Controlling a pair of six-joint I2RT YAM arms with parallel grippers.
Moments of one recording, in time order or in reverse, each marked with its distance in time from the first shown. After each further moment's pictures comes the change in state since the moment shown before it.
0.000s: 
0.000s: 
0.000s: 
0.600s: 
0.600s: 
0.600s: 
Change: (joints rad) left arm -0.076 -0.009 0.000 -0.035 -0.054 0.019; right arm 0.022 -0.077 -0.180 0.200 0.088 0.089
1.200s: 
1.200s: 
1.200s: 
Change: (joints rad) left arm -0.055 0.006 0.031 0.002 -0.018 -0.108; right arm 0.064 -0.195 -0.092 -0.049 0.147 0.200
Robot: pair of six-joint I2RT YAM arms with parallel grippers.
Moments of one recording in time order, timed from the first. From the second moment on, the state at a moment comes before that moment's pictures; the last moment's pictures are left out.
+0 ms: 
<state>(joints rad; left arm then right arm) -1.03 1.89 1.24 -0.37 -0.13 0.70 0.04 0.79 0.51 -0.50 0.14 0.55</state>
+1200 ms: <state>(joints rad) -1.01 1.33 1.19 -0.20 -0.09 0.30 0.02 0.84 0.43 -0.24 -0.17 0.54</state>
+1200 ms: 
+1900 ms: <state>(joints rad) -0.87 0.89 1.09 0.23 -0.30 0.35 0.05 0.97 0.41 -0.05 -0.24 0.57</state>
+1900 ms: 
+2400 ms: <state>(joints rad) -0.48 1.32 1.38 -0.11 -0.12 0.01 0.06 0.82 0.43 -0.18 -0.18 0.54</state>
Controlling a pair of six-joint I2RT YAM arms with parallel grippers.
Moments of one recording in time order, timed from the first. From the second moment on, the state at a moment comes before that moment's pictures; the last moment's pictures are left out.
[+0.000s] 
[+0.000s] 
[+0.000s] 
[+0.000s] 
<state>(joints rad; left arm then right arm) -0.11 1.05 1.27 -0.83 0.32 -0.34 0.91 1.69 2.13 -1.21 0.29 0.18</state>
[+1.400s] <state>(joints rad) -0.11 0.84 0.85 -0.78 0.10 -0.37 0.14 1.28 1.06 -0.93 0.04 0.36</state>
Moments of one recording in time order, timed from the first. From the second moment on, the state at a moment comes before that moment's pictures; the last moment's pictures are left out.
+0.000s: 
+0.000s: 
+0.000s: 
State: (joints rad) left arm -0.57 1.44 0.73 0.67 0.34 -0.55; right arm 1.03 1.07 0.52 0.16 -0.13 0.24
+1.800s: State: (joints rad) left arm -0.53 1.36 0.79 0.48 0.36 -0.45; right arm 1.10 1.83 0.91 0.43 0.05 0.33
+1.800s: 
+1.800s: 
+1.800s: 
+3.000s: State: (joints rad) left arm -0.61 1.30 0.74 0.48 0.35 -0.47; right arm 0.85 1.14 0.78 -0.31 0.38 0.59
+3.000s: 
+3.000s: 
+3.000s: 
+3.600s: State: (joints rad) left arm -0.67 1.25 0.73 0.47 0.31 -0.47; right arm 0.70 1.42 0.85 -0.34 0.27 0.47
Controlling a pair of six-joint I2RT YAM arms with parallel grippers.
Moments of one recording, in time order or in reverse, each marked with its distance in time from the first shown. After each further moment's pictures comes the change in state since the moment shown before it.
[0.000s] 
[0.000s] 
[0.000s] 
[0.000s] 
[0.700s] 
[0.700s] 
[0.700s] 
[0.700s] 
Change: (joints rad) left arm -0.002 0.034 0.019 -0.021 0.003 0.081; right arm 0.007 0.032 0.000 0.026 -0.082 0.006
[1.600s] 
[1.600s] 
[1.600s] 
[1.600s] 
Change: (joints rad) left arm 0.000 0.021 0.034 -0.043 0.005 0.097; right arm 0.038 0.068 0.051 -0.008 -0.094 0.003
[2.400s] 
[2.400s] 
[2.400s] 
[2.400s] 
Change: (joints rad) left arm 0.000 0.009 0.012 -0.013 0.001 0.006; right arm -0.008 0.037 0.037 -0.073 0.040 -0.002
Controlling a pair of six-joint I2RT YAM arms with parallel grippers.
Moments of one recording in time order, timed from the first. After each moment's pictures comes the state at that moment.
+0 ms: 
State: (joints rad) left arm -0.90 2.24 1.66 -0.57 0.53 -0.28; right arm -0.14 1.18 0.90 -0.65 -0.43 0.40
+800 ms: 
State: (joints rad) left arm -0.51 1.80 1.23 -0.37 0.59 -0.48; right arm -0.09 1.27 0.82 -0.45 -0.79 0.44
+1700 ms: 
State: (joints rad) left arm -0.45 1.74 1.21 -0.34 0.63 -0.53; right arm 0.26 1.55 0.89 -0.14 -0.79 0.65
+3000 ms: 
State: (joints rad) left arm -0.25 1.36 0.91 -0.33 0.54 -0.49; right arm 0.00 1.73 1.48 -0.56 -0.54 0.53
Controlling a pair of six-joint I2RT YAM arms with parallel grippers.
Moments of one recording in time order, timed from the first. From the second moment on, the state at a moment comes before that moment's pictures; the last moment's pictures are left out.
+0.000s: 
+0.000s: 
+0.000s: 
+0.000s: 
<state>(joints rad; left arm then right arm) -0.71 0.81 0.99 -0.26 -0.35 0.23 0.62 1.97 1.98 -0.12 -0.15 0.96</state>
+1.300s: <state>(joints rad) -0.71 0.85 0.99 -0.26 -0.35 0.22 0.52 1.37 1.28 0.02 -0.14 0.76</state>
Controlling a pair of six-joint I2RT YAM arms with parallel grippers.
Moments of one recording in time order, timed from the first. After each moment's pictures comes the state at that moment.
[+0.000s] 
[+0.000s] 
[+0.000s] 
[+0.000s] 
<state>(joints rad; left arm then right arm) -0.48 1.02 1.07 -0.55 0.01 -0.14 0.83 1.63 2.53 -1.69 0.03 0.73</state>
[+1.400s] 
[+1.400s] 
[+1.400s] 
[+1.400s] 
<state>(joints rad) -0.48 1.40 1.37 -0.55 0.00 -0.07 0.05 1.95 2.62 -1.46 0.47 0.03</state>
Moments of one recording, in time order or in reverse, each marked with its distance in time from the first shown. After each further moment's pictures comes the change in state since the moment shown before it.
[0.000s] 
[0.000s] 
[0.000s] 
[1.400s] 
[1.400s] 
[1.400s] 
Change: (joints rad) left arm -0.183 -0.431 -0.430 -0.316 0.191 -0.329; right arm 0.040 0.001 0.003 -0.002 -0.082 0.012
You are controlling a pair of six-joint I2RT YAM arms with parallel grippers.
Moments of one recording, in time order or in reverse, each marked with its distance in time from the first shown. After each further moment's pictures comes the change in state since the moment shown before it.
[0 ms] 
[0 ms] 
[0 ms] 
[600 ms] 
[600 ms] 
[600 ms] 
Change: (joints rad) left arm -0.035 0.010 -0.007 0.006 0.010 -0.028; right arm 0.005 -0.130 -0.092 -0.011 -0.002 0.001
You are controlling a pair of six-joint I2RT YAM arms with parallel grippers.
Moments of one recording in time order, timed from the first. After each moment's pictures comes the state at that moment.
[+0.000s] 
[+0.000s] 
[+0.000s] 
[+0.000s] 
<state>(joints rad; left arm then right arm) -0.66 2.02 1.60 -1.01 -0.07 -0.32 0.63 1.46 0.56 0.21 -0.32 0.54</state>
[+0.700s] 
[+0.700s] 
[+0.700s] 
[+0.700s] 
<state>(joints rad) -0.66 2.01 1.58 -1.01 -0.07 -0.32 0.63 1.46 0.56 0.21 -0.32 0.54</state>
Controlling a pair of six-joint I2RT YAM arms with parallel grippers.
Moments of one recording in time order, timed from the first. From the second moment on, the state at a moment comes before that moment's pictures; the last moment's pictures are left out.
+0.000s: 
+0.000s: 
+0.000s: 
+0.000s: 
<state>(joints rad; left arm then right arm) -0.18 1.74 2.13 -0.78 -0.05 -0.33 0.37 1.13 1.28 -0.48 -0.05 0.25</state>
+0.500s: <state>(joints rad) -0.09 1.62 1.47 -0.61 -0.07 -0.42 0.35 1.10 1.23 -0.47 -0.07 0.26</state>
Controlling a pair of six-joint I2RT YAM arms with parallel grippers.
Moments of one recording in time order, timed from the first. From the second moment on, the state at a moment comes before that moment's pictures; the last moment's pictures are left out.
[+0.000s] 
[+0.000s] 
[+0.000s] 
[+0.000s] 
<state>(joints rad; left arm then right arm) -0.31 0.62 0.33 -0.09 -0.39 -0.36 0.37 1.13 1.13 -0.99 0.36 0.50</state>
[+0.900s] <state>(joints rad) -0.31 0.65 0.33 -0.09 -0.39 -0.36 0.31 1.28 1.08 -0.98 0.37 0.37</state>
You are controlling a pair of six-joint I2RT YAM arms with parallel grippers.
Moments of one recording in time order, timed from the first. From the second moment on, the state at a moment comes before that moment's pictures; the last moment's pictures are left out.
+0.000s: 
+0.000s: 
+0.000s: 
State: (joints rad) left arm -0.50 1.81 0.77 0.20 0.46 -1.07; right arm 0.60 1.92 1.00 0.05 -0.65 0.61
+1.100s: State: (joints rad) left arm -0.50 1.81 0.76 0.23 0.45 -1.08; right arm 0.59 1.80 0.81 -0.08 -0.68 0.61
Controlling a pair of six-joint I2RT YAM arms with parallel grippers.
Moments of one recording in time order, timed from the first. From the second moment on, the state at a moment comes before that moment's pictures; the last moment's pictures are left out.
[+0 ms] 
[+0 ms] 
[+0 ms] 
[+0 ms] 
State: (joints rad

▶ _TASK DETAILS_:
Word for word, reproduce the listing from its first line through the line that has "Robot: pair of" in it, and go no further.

▶ _REPLY TO THE TASK_:
Controlling a pair of six-joint I2RT YAM arms with parallel grippers.
Moments of one recording, in time order or in reverse, each marked with its distance in time from the first shown. After each further moment's pictures comes the change in state since the moment shown before it.
0.000s: 
0.000s: 
0.000s: 
0.600s: 
0.600s: 
0.600s: 
Change: (joints rad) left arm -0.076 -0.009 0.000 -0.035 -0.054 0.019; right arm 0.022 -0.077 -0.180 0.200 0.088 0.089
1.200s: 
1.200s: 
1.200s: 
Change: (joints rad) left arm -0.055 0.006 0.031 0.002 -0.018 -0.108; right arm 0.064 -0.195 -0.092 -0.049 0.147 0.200
Robot: pair of six-joint I2RT YAM arms with parallel grippers.

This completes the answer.